Tension between Bangladesh and Pakistan threatens their diplomatic relationship as both sides have hurled accusations against each other. REUTERS/Akhtar Soomro

DHAKA, Jan 7 – A Bangladeshi diplomat will leave the Pakistani capital of Islamabad on Thursday, officials said, amid a deepening row between the two countries that has also seen a Pakistani diplomat in Dhaka expelled after being accused of spying.

Maushumi Rahman, the political counsellor at the Bangladeshi high commission in Islamabad, was declared persona non grata by Pakistani authorities and will now travel to the Portuguese capital of Lisbon, said Shahriar Alam, Bangladesh’s junior foreign minister.

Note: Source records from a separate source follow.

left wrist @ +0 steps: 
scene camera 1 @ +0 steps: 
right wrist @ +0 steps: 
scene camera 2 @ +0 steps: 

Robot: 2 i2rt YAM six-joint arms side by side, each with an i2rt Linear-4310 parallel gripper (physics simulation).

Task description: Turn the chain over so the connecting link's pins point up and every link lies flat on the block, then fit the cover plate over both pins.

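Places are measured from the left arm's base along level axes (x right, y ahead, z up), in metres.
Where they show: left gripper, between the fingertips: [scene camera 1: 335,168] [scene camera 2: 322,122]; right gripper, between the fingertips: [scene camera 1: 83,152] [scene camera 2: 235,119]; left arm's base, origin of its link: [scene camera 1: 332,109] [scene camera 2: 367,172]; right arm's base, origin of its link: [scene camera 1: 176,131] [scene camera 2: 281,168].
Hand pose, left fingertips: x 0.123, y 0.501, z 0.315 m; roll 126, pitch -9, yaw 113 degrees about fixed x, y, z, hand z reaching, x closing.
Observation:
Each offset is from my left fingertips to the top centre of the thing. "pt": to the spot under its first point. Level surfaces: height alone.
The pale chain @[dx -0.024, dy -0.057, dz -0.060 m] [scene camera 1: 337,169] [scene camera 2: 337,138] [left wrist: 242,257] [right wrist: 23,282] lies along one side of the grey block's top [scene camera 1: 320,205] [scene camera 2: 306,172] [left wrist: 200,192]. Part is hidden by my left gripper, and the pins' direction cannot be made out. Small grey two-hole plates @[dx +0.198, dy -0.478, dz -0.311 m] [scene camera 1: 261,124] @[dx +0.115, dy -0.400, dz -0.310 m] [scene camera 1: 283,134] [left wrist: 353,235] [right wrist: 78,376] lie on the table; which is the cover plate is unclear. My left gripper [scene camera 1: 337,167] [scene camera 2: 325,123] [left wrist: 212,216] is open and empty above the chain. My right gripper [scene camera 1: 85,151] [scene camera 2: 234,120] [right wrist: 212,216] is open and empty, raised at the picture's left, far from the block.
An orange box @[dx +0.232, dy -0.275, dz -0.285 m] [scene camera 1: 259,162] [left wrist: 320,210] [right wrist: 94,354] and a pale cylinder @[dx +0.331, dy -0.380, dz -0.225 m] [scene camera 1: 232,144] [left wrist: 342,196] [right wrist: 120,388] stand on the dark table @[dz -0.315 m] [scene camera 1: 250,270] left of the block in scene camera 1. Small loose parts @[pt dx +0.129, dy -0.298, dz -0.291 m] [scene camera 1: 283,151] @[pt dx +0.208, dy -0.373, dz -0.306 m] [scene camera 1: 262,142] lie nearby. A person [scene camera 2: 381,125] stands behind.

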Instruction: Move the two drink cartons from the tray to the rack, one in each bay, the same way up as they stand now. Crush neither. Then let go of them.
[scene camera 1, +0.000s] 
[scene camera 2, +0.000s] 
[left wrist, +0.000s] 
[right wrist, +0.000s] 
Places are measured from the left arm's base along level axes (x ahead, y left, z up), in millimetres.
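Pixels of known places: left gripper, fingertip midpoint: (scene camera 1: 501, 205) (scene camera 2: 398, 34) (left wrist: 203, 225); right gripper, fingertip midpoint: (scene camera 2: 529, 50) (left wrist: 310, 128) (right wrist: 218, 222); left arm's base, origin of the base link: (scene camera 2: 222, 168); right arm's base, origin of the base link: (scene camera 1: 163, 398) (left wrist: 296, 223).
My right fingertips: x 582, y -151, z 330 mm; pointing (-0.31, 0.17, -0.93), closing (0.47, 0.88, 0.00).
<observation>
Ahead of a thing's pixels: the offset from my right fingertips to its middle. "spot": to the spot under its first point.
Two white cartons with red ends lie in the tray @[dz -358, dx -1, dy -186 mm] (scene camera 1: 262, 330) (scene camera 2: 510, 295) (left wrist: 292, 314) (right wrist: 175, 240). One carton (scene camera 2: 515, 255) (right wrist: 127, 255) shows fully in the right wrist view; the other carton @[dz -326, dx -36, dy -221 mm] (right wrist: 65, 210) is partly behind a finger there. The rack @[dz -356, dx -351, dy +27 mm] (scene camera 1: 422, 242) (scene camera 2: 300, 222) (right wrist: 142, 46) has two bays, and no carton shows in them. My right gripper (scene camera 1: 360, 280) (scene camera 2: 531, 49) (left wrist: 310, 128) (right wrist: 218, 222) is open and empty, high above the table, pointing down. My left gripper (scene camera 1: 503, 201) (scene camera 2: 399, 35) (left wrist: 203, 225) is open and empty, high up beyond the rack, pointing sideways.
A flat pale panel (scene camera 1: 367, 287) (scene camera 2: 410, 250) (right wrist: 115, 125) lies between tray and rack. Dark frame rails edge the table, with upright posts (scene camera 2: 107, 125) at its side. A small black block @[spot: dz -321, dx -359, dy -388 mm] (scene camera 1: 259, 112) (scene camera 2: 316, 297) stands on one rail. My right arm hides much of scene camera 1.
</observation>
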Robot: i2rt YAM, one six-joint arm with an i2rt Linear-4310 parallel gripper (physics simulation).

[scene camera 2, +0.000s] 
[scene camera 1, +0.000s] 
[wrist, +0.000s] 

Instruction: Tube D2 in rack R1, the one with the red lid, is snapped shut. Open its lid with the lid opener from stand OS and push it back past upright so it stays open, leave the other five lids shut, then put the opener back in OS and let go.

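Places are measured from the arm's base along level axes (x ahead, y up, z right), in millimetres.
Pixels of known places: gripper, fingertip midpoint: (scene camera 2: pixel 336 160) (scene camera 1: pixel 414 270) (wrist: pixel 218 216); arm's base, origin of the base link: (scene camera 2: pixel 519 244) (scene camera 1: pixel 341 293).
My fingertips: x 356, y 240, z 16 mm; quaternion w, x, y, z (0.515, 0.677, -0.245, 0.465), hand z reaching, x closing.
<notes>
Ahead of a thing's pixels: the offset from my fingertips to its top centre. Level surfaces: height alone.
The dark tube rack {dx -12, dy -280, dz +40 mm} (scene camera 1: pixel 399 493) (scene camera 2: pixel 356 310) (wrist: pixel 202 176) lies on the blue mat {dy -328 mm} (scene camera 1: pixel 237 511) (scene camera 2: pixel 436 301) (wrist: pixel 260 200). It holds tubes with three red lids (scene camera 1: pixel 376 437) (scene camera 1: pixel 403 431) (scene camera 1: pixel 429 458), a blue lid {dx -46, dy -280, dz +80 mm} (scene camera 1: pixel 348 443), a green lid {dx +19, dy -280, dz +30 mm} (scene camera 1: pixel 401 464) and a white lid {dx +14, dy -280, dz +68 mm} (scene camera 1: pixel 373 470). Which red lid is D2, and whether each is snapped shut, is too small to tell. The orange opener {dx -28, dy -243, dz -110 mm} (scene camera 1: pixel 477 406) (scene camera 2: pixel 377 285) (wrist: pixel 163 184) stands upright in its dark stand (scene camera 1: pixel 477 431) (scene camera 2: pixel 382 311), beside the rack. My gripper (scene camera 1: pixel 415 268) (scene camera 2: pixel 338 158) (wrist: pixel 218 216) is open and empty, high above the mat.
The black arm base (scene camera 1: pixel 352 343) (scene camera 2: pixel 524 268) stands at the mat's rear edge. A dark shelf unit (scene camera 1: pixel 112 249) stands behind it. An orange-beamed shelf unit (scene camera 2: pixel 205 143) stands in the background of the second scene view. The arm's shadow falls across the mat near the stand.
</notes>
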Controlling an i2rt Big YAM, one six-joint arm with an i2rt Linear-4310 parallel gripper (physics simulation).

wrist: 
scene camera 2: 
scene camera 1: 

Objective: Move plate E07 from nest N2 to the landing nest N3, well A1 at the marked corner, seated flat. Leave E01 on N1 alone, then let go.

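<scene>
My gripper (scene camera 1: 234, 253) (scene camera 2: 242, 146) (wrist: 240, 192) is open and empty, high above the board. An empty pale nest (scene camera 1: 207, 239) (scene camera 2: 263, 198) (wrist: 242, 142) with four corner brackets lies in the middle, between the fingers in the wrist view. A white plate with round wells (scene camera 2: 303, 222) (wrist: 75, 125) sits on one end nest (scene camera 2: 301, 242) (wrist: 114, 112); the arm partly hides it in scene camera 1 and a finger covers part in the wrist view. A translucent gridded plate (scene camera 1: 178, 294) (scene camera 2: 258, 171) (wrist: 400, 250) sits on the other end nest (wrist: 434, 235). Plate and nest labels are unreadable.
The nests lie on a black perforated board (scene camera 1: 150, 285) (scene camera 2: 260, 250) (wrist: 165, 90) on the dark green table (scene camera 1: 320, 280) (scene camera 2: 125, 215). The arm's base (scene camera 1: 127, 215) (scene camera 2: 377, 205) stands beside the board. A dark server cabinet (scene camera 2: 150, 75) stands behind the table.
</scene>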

“There was no explanation from Islamabad,” said Alam. “They could not cite any valid reason when they asked the Bangladesh High Commission to send back the counsellor.”

Pakistan’s ministry of foreign affairs declined to comment on the matter when contacted by Reuters, and would not confirm if Rahman had been asked to leave the country.

Weeks of rising tension in the bilateral relationship were sparked in late November by the executions in Bangladesh of two opposition leaders convicted of crimes against humanity during the 1971 war to break away from Pakistan.

At the time, Pakistan’s foreign ministry expressed “deep concern and anguish” at the executions, describing the trials of those involved in alleged atrocities during the 1971 war as “flawed”.

In late December, Pakistan withdrew Farina Arshad, a diplomat at its high commission in Dhaka, after Bangladeshi authorities accused her of spying and involvement in financing Islamist organizations.

Pakistan said Arshad had been withdrawn after “constantly being harassed by the Bangladeshi authorities”, and it had twice summoned Bangladesh’s high commissioner to lodge protests on the issue.

It is unclear what the charges against Rahman, the Bangladeshi diplomat due to be expelled on Thursday, are.

A Bangladeshi foreign ministry official, speaking on condition of anonymity, called the expulsion “an act of retaliation”.

On Wednesday, Bangladesh’s Supreme Court upheld the death penalty in a case against Motiur Rahman Nizami, the head of Jamaat-e-Islami, the country’s largest Islamist party.

Four opposition politicians, including three leaders of Jamaat-e-Islami, have been convicted by a war crimes tribunal and executed since late 2013.